Le tre “A” per il 2011

Si apre un nuovo anno. Solitamente questi sono giorni utili a ricaricarsi: fisicamente ma soprattutto mentalmente.

Sono momenti in cui si pensa che i 365 che verranno saranno sicuramente migliori di quelli appena trascorsi. Certo, non tutto dipende da fattori direttamente controllabili da noi, ma mi piace sempre fissarmi alcune “regole di vita” che mi impongano a prendere un impegno con me stesso. Una sorta di contratto con la mia volontà.
Quest’anno, per la prima volta, ho deciso di mettere per iscritto i miei propositi per il 2011 che comincia oggi per non dare nessun alibi alla mia coscienza nei mesi che seguiranno.

Sono dell’idea che non serve fare decaloghi o lunghe liste; 365 giorni non sono poi così tanti e, a Dio piacendo, non sono nemmeno gli ultimi da vivere.
Ci penso da qualche settimana e devo dire che sono giunto alla conclusione di fissare la mia regola di vita basandola su tre azioni, semplici da comprendere quanto difficili da mettere in pratica. Ma proprio per questo sfidanti.

Le tre A

  • Amare
    Questo è il verbo più difficile della storia dell’uomo, ma allo stesso tempo più affascinante. Vorrei viverlo nel modo più ampio possibile: dall’amore verso le persone a cui mi lega un sentimento, fino all’amore per il proprio lavoro e per le tutte le attività quotidiane che esso implica. Ma non solo: amore inteso anche come cura e rispetto del proprio corpo attraverso un’attività fisica più costante. Amore per il tempo libero: a volte ci dimentichiamo quanto sia importante avere del tempo per sé stessi e il più delle volte non lo impieghiamo in modo utile. 
  • Apprendere
    Fondamentale tenere sempre attivo questo modo d’essere. Non intendo solo apprendimento nozionistico (però importantissimo, e qui mi impegno a leggere di più) ma anche apertura verso il nuovo e verso il diverso. Apprendere le altre persone attraverso l’ascolto e la disponibilità a mettere sul tavolo le idee di tutti senza nessuna rivalsa di prevaricazione. Apprendere dai propri sbagli per migliorarsi continuamente. Affrontare ogni cosa, dalla vita privata al lavoro, con la coscienza di quello che si sta facendo e  misurando le proprie energie riservandole veramente dove è opportuno senza sprecarle invano. 
  • Avanzare
    Più che un impegno, mi prometto di far diventare questo verbo una costante del mio anno. Deve essere l’assillo (positivo, intendiamoci) di ogni giornata e di ogni mese. Voglio poter rispondere positivamente a domande del tipo: “Oggi ho guadagnato/imparato qualcosa in più rispetto a ieri?”, “Ho dato il massimo in quello che sto facendo oppure non ho investito molto?”, “Avrei potuto fare di più ma ho trovato scuse per accontentarmi?”.
    Insomma, esigere di più da me stesso in qualità.

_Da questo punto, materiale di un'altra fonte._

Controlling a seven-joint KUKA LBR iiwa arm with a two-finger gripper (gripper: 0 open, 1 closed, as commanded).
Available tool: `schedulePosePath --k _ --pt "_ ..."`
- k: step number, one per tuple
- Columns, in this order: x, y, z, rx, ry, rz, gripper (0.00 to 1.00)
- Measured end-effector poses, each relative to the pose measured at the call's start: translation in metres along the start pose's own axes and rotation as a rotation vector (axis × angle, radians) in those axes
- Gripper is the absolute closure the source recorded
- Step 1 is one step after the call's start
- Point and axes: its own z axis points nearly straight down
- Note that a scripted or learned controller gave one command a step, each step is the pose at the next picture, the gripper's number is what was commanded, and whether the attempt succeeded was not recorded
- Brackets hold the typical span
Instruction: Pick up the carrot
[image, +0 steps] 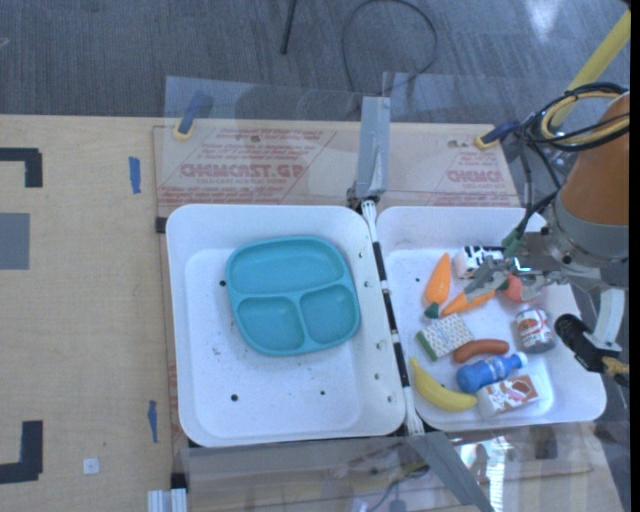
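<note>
The carrot (462, 301) is a slim orange piece with a green stub at its lower left end. It lies slantwise in the middle of the right bin (590, 405). My gripper (490, 272) hangs low over the carrot's upper right end, reaching in from the right below the orange wrist band. The gripper's grey body hides where it meets the carrot, so I cannot tell whether they touch.
A fat orange wedge (437, 278) lies just left of the carrot. Around them are a cow-patterned toy (467, 259), a red ball (514, 289), a can (533, 328), a cracker (444, 336), a sausage (480, 350), a blue bottle (488, 371), a banana (441, 391) and a carton (510, 394). The left bin (200, 400) holds a teal divided plate (292, 296).
</note>
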Motion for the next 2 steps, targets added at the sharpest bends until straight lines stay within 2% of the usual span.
schedulePosePath --k 1,2 --pt "0.0 0.0 0.0 0.0 0.0 0.0 0.0" --pt "0.012 0.05 0.081 0.0 0.0 -0.017 0.0"
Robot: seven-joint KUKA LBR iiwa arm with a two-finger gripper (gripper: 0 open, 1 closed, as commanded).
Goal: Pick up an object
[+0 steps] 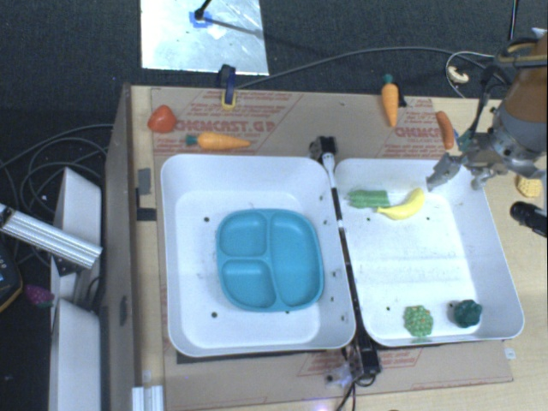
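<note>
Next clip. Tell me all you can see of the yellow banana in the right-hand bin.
The banana is a small, smooth, bright yellow toy, plastic by its look, curved like a crescent. It lies flat on the floor of the right bin, near the far edge, its raised end toward the arm. Its left end meets or slightly overlaps a green vegetable-like piece lying beside it. The gripper hangs to its upper right, apart from it, not touching it. The banana looks whole and unmarked.

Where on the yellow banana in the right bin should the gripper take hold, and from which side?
Probably at the middle of the curved yellow banana, from straight above, fingers across its narrow width. It lies flat; its left end touches the green vegetable, so stay right of that.
</note>
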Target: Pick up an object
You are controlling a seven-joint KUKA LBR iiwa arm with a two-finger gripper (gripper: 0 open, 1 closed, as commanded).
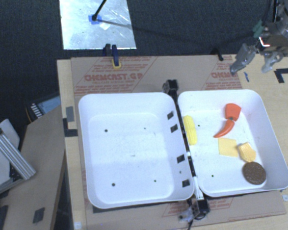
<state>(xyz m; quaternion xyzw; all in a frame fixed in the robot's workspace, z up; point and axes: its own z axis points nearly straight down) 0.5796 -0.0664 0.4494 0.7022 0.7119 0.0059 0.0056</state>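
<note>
Hanging over the upper right corner of the bench, my gripper point(254, 62) sits well apart from both bins, its two grey fingers point(240, 58) spread with nothing between them. It hovers above the tan bench top beyond the far rim of the right bin point(280, 161).

That right bin holds everything there is to pick. A yellow corn cob point(189, 129) lies along its left wall, just beside the divider where the two bins meet. An orange carrot-like piece point(229, 119) lies toward the far side, its thick end up and its tip curving down to the left. Below it a pale yellow flat wedge point(228, 147) touches a smaller yellow chunk point(247, 152), and a round brown disc point(254, 172) lies near the bin's near right corner, just below the chunk.

The left bin point(88, 155) is a shallow white tray with a few small dark holes in its floor. Black clips point(175, 128) run down the seam between the two bins.

Both bins rest on a brown cardboard sheet point(126, 74) printed with red lettering, held at its far edge by a blue and yellow clamp point(114, 55). Beyond the bench lies dark carpet point(20, 37), with a shiny silver sheet point(97, 22) on it bearing a bit of blue tape. At the left edge an aluminium rail point(9, 151) slants across.
</note>
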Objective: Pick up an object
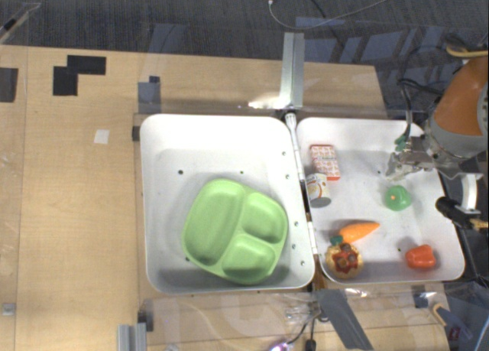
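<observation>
Green toy pepper (397, 199): lies on the floor of the right bin (359, 129), toward its right side, apart from every other item. Nearest to the gripper (399, 160), so judged the likely target. Squat and rounded, with a pale stem spot facing up toward the camera; no clear long axis.

Gripper: hangs just beyond the pepper on the far side, on the grey arm (458, 116) with its orange band. Whether the hand is released or clenched cannot be told from this view. Nothing is seen held in it.

Other right-bin stock:
- Orange carrot (359, 230), lying flat, long axis running left to right, thick end left, tip pointing right and slightly far.
- Red pepper (420, 257), near right corner.
- Mixed-colour fruit cluster (344, 259), near edge, just nearer than the carrot.
- Red-and-white box (324, 162), far left part, long axis running near to far.
- Small can (317, 190), lying against the left wall.

Left bin (214, 126): bears a green divided plate (235, 230), tilted.

Risks, as judged:
- Gripper sits slightly far of the pepper; a straight descent could land on the bin floor or clip the far edge.
- Rounded, smooth body may squirt out of a closing pinch or roll away.
- A grip placed too high could slip off the crown.
</observation>
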You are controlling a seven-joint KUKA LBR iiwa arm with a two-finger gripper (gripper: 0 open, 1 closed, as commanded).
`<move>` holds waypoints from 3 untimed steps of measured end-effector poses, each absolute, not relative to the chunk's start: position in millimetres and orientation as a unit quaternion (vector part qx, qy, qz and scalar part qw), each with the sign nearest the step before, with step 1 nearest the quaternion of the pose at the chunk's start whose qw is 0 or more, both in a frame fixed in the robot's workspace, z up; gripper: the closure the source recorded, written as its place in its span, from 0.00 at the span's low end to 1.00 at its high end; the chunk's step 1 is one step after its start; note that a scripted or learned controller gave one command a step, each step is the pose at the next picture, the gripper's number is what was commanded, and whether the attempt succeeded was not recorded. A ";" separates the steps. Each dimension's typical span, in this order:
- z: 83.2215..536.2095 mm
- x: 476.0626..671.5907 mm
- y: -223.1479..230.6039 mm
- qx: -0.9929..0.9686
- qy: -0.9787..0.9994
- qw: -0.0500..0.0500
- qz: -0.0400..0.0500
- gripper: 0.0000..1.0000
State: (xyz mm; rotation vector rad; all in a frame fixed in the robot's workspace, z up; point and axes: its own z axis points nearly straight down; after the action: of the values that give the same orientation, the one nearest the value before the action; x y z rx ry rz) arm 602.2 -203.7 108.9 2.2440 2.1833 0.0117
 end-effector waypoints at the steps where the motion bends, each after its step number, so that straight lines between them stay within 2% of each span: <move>1: 108.9 602.1 -203.8 0.717 0.697 0.005 0.004 0.00; 2: 89.2 577.4 -201.8 0.723 0.691 0.004 0.003 0.00; 3: 101.9 580.3 -200.2 0.722 0.691 0.007 0.006 1.00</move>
State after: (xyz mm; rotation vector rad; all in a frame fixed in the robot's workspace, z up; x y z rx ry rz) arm 580.3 -200.2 101.9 2.2601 2.1632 0.0185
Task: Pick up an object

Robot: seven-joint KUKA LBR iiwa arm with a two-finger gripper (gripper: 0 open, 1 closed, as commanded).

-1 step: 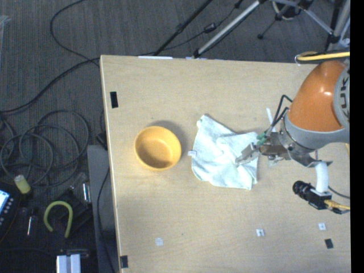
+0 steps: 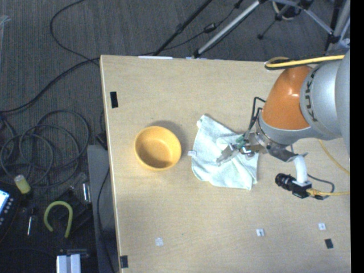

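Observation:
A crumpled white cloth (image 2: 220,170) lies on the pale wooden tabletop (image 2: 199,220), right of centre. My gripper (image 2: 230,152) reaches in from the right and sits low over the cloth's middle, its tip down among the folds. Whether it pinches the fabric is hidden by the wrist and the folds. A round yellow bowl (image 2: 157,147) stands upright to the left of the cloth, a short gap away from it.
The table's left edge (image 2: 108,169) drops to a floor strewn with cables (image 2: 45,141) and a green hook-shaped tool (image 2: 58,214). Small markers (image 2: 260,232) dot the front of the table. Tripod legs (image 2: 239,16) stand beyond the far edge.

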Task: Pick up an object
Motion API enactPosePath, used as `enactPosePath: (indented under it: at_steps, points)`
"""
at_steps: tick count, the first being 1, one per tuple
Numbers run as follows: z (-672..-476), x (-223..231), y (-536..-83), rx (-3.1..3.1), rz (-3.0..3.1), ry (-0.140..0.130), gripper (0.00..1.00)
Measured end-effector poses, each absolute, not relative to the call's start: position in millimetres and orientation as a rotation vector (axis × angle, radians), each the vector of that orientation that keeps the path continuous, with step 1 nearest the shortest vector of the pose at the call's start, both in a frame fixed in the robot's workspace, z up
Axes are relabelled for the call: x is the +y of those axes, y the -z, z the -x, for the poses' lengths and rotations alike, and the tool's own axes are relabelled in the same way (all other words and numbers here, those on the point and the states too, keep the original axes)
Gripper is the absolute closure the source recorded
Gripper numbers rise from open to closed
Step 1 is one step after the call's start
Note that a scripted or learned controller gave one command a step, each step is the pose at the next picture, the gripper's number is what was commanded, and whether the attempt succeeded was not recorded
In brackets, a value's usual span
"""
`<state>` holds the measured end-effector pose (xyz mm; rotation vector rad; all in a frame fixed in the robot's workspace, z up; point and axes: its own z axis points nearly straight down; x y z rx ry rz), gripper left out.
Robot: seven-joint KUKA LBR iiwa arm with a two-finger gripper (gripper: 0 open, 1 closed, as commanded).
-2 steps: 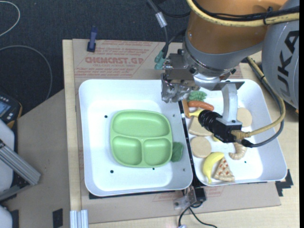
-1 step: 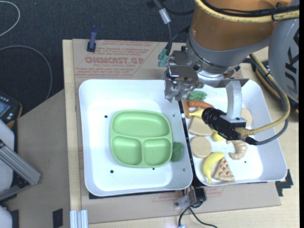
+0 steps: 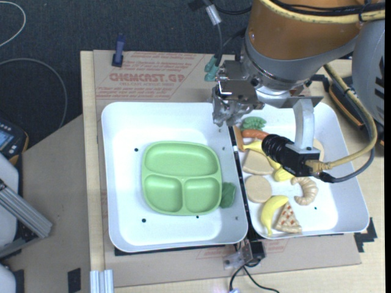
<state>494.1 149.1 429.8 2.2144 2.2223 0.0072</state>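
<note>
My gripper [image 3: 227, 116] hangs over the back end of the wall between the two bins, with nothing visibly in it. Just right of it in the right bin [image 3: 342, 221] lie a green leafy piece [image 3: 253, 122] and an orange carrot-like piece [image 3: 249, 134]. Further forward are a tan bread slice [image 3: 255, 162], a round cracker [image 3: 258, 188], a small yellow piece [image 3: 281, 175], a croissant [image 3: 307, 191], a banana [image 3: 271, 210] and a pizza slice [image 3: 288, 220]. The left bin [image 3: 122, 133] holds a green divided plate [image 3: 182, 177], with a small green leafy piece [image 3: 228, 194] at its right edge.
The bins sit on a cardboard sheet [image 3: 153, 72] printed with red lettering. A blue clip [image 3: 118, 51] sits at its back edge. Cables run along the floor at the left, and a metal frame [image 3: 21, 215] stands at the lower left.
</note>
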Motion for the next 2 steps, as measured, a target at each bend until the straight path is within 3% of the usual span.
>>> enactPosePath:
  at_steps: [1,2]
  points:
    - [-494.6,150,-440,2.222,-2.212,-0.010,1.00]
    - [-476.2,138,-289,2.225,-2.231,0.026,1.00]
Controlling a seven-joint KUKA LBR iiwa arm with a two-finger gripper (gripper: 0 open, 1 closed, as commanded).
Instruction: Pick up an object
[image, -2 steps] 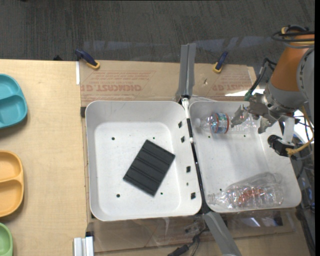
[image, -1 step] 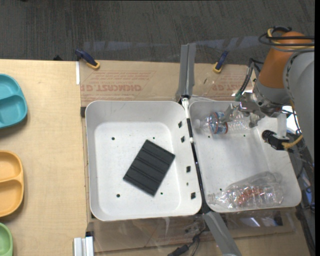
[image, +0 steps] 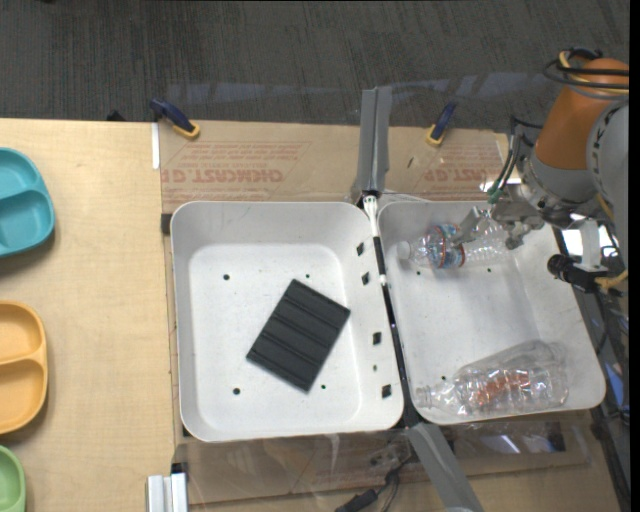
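Pale wooden bench (image: 90, 160) runs under everything, with a teal tray (image: 20, 215), an orange tray (image: 18, 365) and a sliver of a green tray (image: 8, 485) lined down its left edge. Cardboard (image: 260, 165) held by clamps lies behind two white bins. Inside the left bin (image: 200, 400) a black ribbed slab (image: 298, 334) lies flat at a slant, near the middle. Across the divider, the right bin (image: 560, 310) holds a crumpled clear plastic bottle (image: 500, 383) along its near edge and a second clear bottle (image: 455, 247) near its far wall. The gripper (image: 497, 222) hangs at that second bottle's right end, touching or just above it; whether it grips the bottle cannot be told.
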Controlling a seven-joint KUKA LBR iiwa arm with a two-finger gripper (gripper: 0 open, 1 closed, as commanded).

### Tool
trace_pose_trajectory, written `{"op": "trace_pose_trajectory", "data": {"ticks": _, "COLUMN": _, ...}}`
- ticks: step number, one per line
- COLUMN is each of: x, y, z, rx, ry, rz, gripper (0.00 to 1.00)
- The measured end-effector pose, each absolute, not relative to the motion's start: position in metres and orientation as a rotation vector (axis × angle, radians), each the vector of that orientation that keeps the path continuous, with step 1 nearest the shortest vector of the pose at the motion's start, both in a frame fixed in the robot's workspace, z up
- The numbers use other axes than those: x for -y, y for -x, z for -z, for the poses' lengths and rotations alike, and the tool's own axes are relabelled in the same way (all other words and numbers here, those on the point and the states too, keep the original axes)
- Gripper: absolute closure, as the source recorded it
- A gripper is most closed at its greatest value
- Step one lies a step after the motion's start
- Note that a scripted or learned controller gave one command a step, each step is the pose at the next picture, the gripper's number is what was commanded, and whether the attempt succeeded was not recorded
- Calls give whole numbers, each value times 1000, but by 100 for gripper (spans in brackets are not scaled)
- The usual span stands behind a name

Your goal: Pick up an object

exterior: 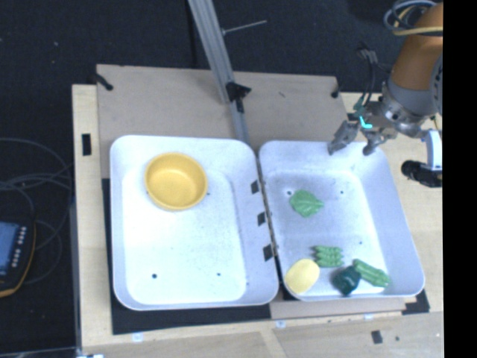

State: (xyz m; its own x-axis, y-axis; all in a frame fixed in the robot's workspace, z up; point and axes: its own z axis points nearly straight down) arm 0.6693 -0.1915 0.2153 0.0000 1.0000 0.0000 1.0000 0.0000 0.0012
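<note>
Lemon (302, 275) far below gripper (352, 145)

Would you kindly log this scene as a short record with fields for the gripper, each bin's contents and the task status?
gripper: gripper open, holding nothing, over far edge of right bin
left bin: yellow bowl, upright
right bin: green leaf, green pod, yellow lemon, dark green pepper, light green vegetable
task status: nothing picked up yet

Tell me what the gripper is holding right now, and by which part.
Nothing. The gripper hangs open over the far edge of the right bin, with no object between its fingers. The green leaf lies in that bin, apart from it.
</note>
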Motion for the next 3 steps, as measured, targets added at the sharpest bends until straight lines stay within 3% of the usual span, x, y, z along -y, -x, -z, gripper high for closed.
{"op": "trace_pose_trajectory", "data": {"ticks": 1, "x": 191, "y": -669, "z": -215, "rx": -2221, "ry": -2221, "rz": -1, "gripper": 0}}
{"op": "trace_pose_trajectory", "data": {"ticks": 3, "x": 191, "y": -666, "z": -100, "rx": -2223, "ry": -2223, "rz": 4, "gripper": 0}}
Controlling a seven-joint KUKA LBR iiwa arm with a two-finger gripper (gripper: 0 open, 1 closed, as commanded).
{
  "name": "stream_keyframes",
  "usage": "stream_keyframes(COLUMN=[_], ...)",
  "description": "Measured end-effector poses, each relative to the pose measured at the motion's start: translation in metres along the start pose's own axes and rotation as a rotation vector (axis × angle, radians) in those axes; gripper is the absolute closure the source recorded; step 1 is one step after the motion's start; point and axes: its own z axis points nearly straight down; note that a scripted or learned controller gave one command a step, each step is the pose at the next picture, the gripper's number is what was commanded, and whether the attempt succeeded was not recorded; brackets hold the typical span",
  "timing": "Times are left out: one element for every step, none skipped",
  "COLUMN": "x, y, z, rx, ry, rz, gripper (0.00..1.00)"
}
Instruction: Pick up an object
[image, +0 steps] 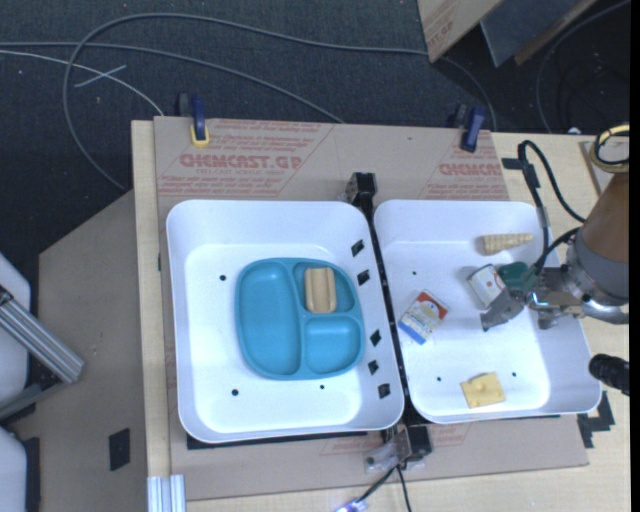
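In the right bin (440, 230), my gripper (523, 317) hangs low over the floor near the right side. Its two dark fingers stand apart and open, with bare bin floor between them. A small white and green object (489, 282) lies just beyond the left finger (497, 316); whether they touch is unclear. A tan ridged piece (505, 242) lies farther back. A red, white and blue packet (422, 317) rests to the gripper's left. Toward the bin's front edge lies a yellow block (482, 390).
The left bin (200, 300) holds a blue divided plate (275, 320) with a tan block (319, 289) in its upper right compartment. A black divider with clips (375, 300) runs between the bins. A cable (540, 200) loops behind the wrist.
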Motion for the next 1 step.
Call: stream_keyframes(x=[0.0002], y=[0.0027], z=[-0.0051], rx=[-0.011], ry=[-0.002], rz=[-0.003], gripper=[0.0])
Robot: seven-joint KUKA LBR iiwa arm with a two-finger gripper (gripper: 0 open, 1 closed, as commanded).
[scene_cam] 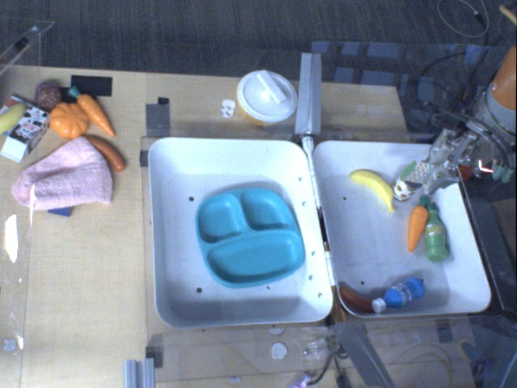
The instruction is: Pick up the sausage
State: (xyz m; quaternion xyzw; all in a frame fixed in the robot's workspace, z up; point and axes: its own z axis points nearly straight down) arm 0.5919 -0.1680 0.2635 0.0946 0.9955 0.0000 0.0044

In realtà, per un nuovo anno che si apre ce ne è sempre uno che si chiude. E il 2010 è stato parecchio intenso ed il bilancio lo considererei in “pareggio”. Tante nuove sfide e alcune grandi tristezze. Sono comunque solito a ringraziare per ogni evento che mi ha toccato o mi ha visto coinvolto direttamente perché senza di esso non sarei qui, oggi, a scrivere questo post.

Tanti auguri a tutti quanti di un 2011 ricco di soddisfazioni e di impegni sfidanti.